* Task to complete
Repeat the records below exactly from the line containing "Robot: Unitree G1" to the line containing "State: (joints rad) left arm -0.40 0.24", taking in both of those lines. Drop the pictures.

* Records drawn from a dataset
· · · · ·

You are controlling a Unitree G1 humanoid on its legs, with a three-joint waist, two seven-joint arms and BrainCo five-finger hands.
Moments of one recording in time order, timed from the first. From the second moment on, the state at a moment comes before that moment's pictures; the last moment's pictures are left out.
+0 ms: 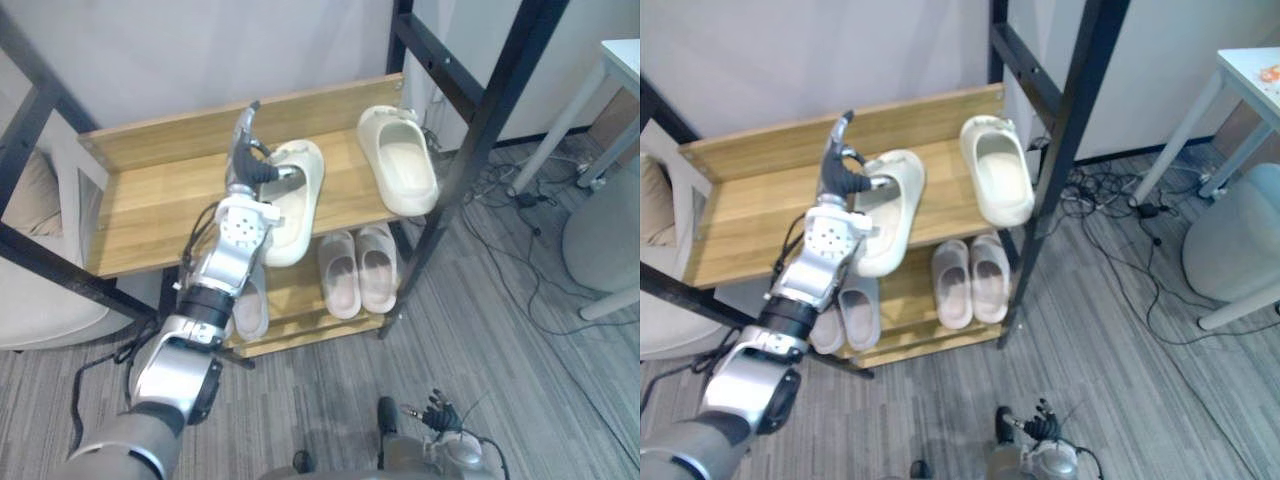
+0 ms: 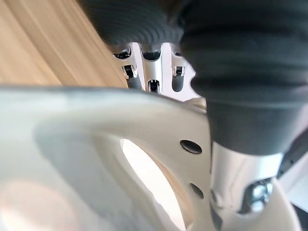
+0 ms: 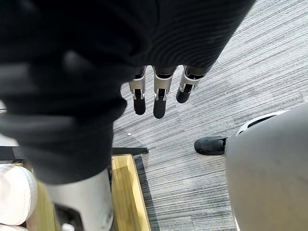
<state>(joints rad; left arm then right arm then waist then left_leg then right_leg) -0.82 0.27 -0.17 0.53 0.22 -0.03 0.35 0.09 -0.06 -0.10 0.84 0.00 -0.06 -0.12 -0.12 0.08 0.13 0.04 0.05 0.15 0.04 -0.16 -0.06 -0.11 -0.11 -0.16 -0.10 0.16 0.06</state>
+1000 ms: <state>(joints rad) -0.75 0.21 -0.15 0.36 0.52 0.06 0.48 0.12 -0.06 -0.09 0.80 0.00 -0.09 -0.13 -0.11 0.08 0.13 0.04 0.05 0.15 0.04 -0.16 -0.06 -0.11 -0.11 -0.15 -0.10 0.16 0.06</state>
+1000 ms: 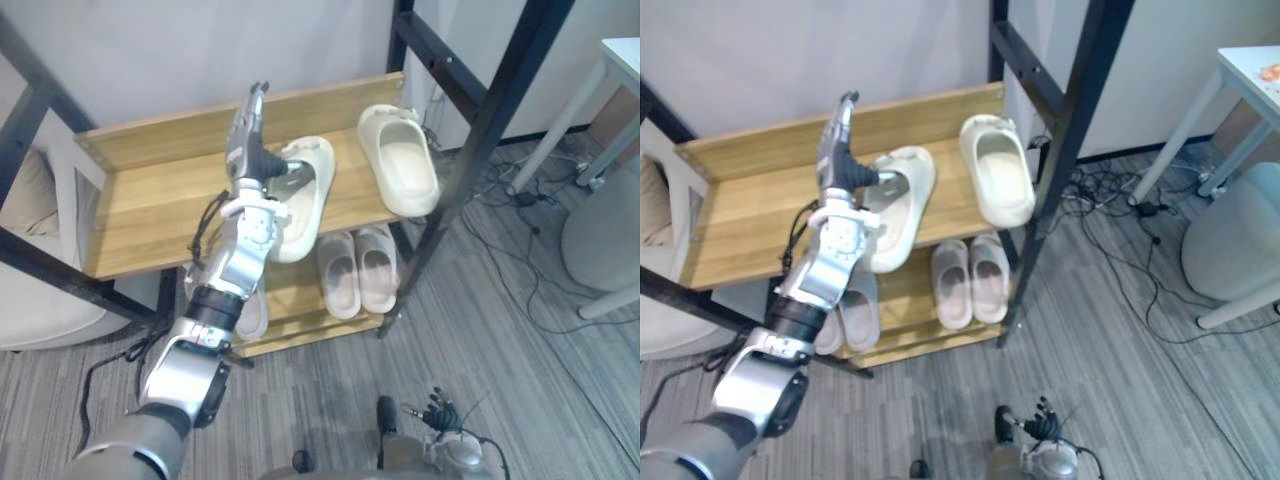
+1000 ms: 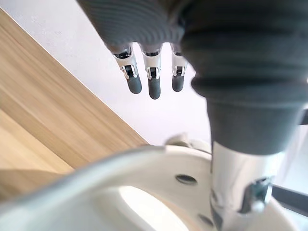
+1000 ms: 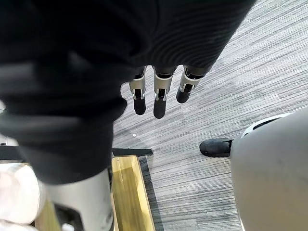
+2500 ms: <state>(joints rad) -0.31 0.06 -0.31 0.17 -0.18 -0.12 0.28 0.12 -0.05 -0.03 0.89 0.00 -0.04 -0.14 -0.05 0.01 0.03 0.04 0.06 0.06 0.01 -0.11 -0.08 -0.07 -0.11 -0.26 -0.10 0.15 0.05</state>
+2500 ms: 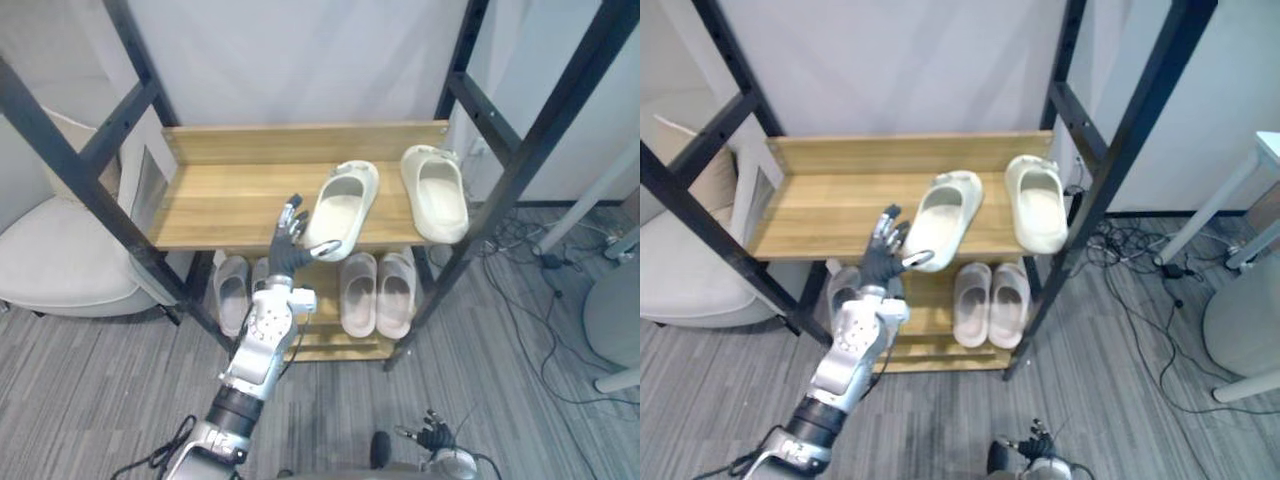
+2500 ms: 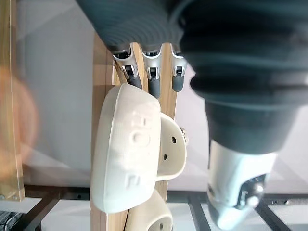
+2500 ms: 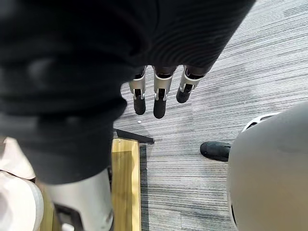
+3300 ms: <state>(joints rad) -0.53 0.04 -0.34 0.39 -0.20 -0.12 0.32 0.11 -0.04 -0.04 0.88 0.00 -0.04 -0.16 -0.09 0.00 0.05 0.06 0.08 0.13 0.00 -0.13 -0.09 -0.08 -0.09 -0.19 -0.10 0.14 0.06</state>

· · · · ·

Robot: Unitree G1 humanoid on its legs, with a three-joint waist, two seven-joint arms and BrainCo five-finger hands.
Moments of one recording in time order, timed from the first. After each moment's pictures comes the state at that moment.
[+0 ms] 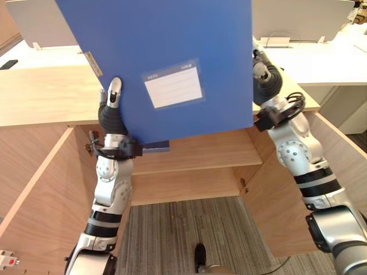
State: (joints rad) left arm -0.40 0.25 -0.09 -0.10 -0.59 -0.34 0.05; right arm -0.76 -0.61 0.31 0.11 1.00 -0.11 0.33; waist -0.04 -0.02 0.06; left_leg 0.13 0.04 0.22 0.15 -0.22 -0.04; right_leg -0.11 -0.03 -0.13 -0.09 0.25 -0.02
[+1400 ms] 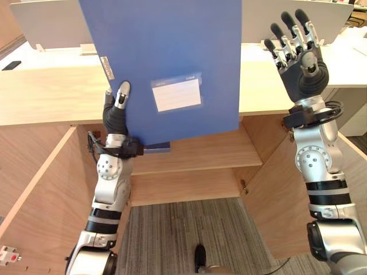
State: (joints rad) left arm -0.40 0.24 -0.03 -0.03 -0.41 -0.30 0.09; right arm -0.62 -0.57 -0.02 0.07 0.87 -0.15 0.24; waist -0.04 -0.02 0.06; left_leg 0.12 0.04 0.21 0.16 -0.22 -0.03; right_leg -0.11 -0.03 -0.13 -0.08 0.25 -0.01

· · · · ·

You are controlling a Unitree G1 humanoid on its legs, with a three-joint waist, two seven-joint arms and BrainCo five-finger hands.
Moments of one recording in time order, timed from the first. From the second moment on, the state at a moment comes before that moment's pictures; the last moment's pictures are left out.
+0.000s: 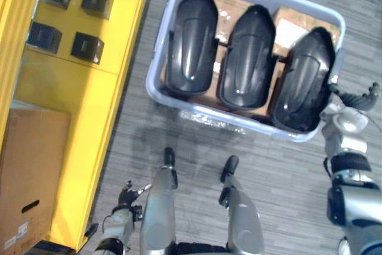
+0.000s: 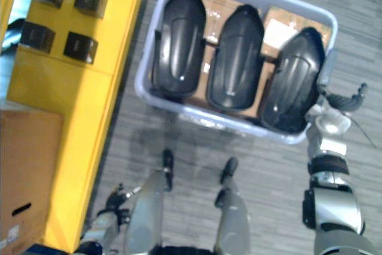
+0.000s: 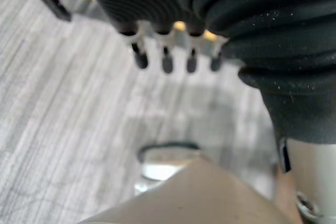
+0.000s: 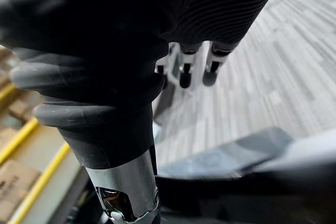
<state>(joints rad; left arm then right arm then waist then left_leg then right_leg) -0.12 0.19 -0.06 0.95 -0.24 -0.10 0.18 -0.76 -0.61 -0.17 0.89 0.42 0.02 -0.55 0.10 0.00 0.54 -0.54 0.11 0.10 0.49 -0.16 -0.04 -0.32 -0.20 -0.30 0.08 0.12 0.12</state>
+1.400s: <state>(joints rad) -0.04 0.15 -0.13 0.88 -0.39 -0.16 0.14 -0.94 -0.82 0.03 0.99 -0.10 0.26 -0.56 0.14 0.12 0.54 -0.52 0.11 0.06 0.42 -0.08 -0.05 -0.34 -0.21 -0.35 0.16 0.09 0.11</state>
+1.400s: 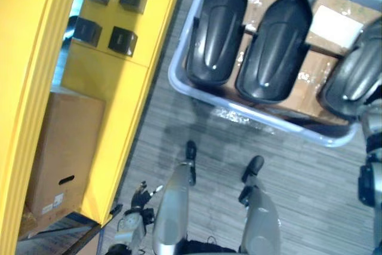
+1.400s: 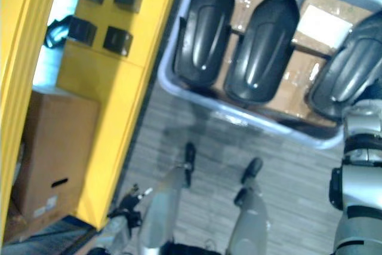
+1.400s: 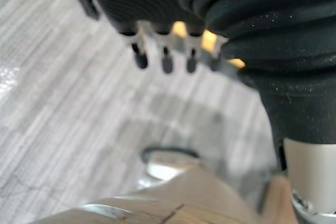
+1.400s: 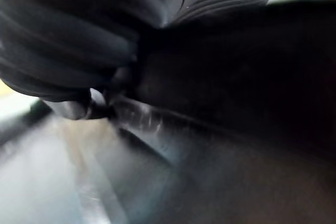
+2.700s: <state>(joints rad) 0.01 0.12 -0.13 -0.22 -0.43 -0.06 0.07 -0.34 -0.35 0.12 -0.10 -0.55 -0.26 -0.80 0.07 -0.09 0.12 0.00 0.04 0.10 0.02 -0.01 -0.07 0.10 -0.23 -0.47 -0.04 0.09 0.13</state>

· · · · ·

* Solution
Robot: Unitree G1 humanoid on its legs, with a three-joint waist, two seven-joint arms and BrainCo five-finger hands.
Moments of one recording in time order, timed from the first. After each moment's pictures comes the state at that moment.
[+0 ms] 
State: (joints rad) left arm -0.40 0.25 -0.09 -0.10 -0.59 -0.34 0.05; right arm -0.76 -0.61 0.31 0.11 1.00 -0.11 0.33; waist -0.04 -0.02 0.06; left_leg 0.13 0.04 0.22 0.15 -0.22 -0.04; right_leg -0.11 -0.03 -0.13 -0.09 0.25 -0.02
[+1400 ms] 
State: (joints rad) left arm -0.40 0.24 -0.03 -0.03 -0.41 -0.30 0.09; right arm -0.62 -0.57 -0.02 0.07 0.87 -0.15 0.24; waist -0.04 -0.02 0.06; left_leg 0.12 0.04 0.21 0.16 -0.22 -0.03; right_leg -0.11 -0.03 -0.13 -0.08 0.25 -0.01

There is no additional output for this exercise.